Probability of getting a sum which is a multiple of 3 when two fair dice are thrown
The sum of the numbers obtained when two dice are thrown can range from 2 to 12. To find the probability of getting a sum which is a multiple of 3, we need to first identify the possible outcomes that fulfill this condition.

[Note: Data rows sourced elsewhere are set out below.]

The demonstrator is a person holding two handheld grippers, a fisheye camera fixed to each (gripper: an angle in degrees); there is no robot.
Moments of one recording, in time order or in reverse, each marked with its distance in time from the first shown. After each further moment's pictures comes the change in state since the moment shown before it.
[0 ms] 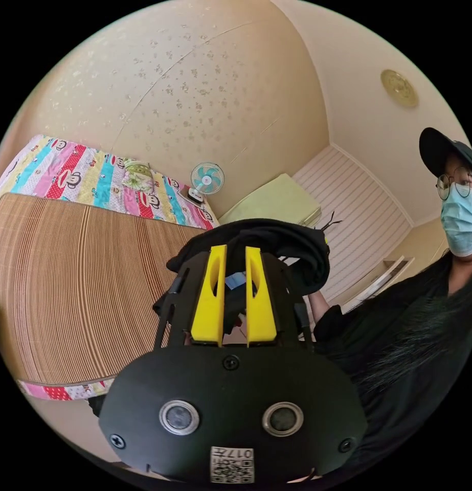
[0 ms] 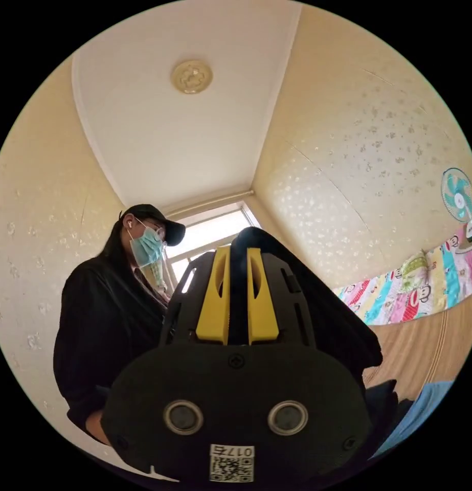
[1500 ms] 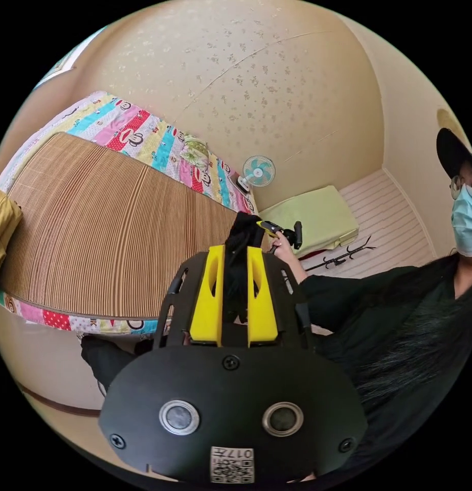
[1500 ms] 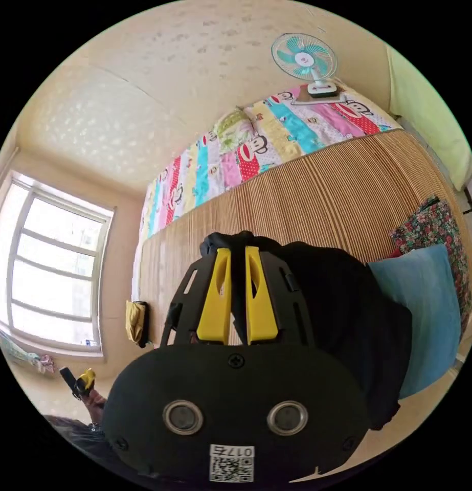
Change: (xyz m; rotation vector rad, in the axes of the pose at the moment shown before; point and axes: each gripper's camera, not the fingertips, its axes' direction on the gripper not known) left arm -0.025 0.035 -0.092 -0.044 -0.140 -0.258; right arm 0.117 0.071 0.376 -0.428 0.823 0.497
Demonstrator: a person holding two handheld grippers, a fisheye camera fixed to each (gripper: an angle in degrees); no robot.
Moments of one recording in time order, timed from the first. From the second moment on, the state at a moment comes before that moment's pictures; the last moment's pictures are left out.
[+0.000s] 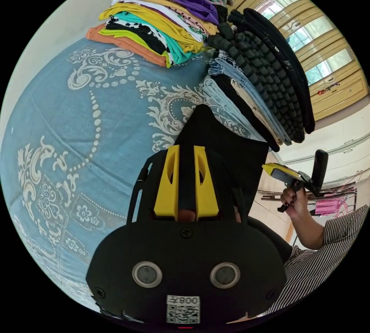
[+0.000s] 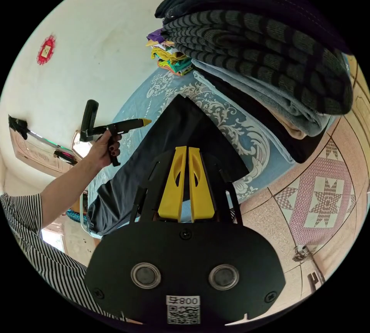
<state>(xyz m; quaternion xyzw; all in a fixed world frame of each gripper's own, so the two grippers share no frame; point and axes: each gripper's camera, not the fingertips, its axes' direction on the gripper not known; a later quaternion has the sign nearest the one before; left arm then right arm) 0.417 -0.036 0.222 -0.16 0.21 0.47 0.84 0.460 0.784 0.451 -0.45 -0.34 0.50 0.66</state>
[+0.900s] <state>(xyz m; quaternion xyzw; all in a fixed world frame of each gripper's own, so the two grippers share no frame) 0.512 0.046 0.189 -0.13 0.12 0.58 0.79 0.478 0.901 0.433 -0.43 -0.36 0.55 0.62</state>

Possible outcomes for getting a sum which is a multiple of 3
- The sums which are multiples of 3 are 3, 6, 9, and 12.
- To get a sum of 3, the possible outcomes are (1, 2) and (2, 1).
- To get a sum of 6, the possible outcomes are (1, 5), (2, 4), (3, 3), (4, 2), and (5, 1).
- To get a sum of 9, the possible outcomes are (3, 6), (4, 5), and (5, 4).
- To get a sum of 12, the only possible outcome is (6, 6).

Total possible outcomes
- There are a total of 6 x 6 = 36 possible outcomes when two dice are thrown.

Favorable outcomes
- There are 2 + 5 + 3 + 1 = 11 favorable outcomes for getting a sum which is a multiple of 3.

Calculating the probability
- Probability = Number of favorable outcomes / Total possible outcomes
- Probability = 11 / 36 ≈ 0.3056 or 30.56%
Therefore, the probability of getting a sum which is a multiple of 3 when two fair dice are thrown is approximately 30.56%.